YOUR INSTRUCTIONS: Pull every line holding the word "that" out of the data and copy it.

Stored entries
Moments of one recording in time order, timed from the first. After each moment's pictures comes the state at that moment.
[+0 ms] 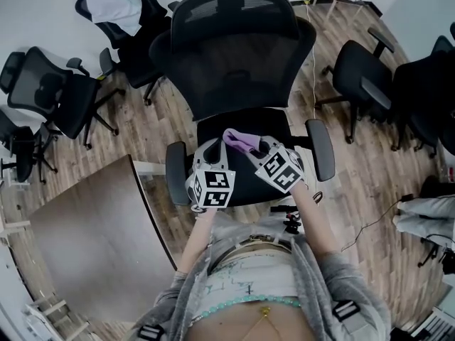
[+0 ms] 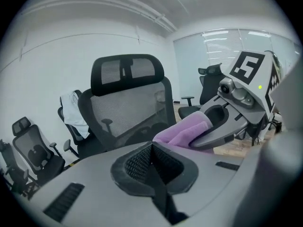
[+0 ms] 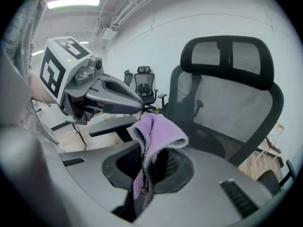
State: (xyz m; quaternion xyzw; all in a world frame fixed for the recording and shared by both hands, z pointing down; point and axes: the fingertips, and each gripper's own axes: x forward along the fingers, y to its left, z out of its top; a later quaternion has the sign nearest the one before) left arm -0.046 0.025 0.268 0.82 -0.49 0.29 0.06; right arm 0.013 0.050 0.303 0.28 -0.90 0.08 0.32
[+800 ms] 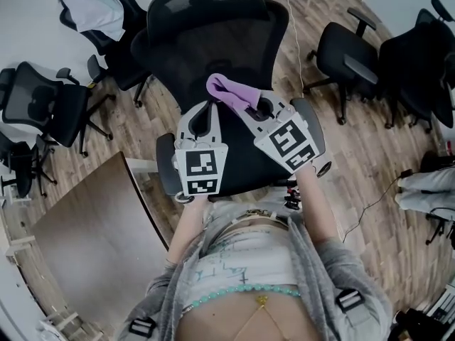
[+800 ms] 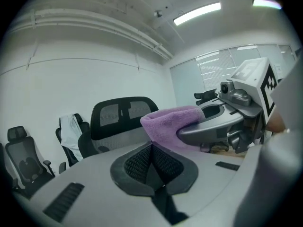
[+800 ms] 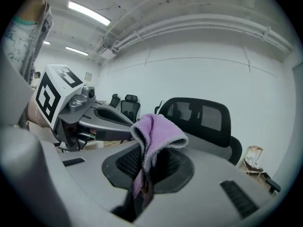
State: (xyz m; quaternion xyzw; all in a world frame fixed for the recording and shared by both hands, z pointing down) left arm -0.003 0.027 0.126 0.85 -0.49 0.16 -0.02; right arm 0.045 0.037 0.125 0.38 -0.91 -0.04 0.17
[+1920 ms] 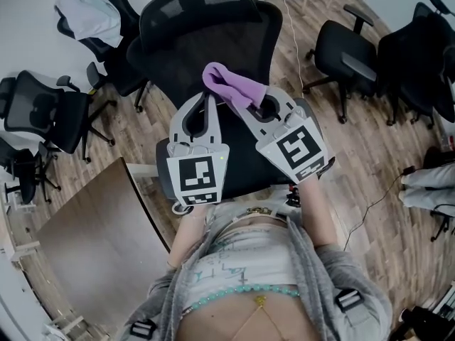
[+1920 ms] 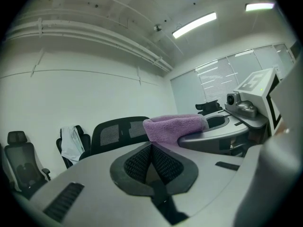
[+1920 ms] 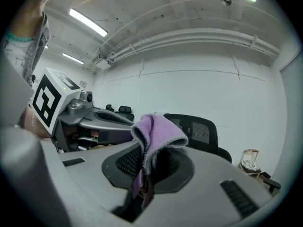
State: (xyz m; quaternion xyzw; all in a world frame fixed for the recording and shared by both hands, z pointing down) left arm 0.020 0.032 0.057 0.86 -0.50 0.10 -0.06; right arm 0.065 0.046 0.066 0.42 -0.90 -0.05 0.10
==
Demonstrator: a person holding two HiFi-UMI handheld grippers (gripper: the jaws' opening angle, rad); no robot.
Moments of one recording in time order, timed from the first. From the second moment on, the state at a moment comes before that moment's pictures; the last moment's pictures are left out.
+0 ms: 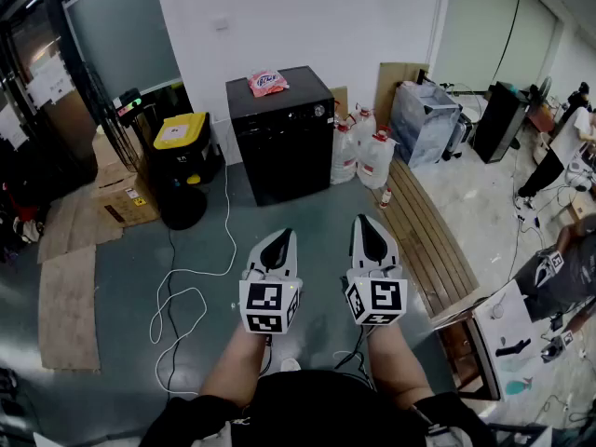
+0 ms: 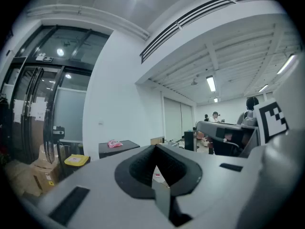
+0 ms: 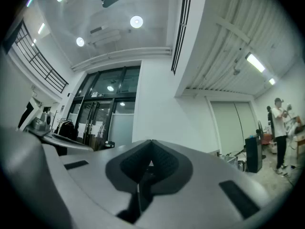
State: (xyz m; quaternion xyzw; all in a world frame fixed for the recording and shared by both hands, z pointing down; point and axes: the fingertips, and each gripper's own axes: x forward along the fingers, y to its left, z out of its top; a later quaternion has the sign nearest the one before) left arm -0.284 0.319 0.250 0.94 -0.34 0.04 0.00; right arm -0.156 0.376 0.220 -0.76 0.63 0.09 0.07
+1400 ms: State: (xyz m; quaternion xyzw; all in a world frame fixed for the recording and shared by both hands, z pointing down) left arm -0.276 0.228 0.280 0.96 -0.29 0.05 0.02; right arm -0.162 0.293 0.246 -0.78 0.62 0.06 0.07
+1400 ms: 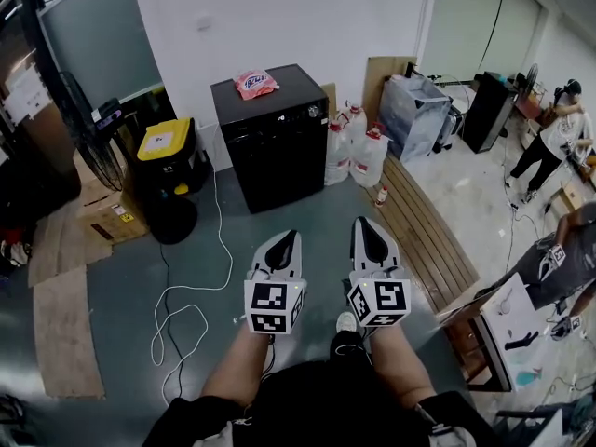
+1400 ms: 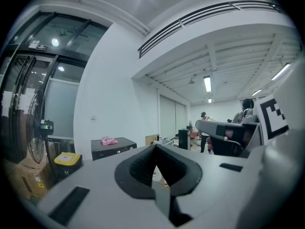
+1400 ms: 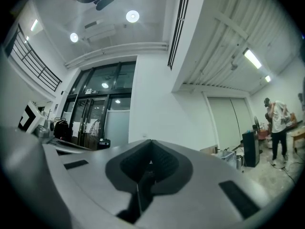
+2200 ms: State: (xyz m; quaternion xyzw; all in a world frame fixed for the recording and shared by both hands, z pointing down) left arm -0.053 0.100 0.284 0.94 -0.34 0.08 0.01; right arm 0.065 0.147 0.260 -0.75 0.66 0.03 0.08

RESPONSE TO THE EXERCISE:
Moments of one recording in time order, timed from the first. After each moment's pictures comes the state at that moment.
Moments of one recording in time order, timed from the first. From the second moment on, the state at a moment comes before that moment's pictures; the last moment's pictures are left out.

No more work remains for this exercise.